Les Cités des Métiers et des Compétences seront dotées du statut de sociétés anonymes (SA) filiales de l’OFPPT, ainsi que d’un conseil d’administration tripartite, composés de professionnels, de représentants de la région et de l’Etat.

L’investissement, qui proviendra à la fois de l’Etat, de l’OFPPT et des régions, est estimé à 3,6 milliards de dirhams.

La première ouverture d’une Cité des Métiers, est programmée pour la rentrée 2021, alors que le lancement des études « relatives à la consistance physique des Cités et à leur ingénierie pédagogique » est prévu pour ce mois d’avril 2019. Saaid Amzazi a indiqué que le lancement des constructions devrait se faire en janvier 2020.

Une formation adaptée aux régions

L’une des particularités de cette nouvelle feuille de route présentée au roi est qu’elle prend en compte l’impact que pourrait avoir la région sur le cursus choisi par les étudiants.

« Ces nouvelles Cités vont privilégier des formations qui répondent aux spécificités et aux potentialités de chaque région, à la fois dans les métiers liés aux domaines d’activités porteurs de l’écosystème dans lequel elles s’implanteront, mais aussi dans les métiers du futur, comme le Digital Offshoring, » a précisé le ministre de l’Education au Palais royal.

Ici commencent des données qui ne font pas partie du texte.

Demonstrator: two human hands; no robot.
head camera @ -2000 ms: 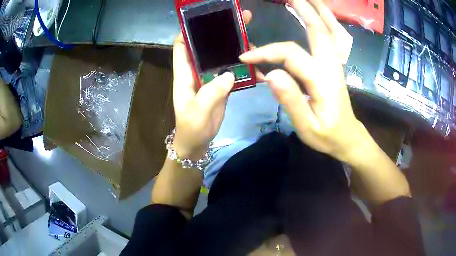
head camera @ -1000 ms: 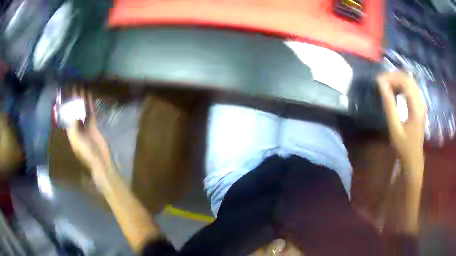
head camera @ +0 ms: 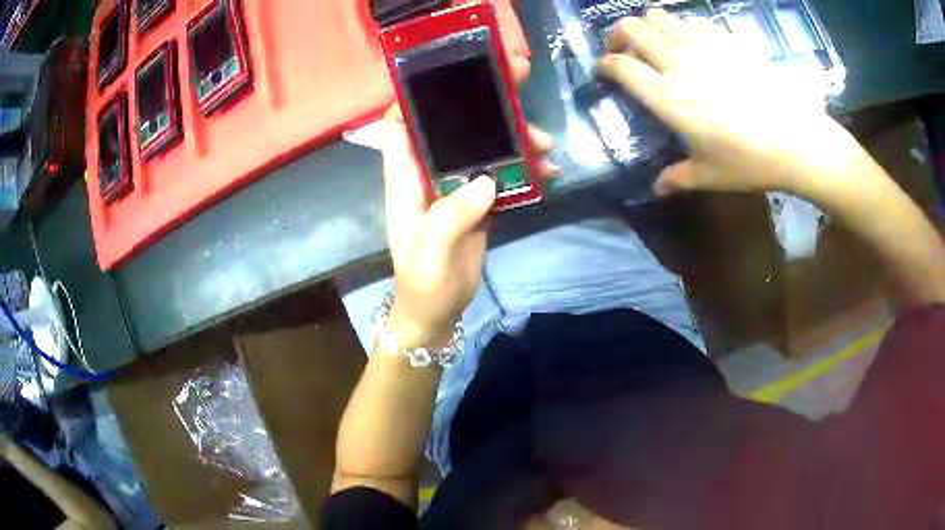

Dans une déclaration accordée à TelQuel, Loubna Tricha, la directrice générale de l’OFFPT considère que cette feuille de route est une « restructuration nécessaire à l’avancement du secteur », ainsi qu’une « mise à niveau de l’offre existante ». Elle nous explique également pourquoi elle perçoit ces cités comme « principale locomotive » du dispositif.

« Nous avons essayé d’y mettre notre retour d’expérience pour réunir les conditions nécessaires aux Cités, pour qu’elles réussissent à dispenser de bonnes formations. C’est une offre adaptée à la région et aux métiers du futur avec cette fois-ci, un mode de gouvernance impliquant les professionnels et une ingénierie actualisée selon l’approche par compétence », nous déclare Loubna Tricha, avant de préciser que l’une des principales priorités sera le « Learning by doing » (apprentissage par la pratique), avec un focus sur la maîtrise des langues, tout en ayant recours aux technologies de l’information et de la communication (TIC).

La directrice générale de l’OFPPT rappelle aussi que l’un des objectifs principaux de cette feuille de route est de « répondre aux besoins du marché du travail », en facilitant l’intégration des étudiants dans le monde professionnel. De manière à ce que secteur devienne un véritable levier de la croissance économique nationale.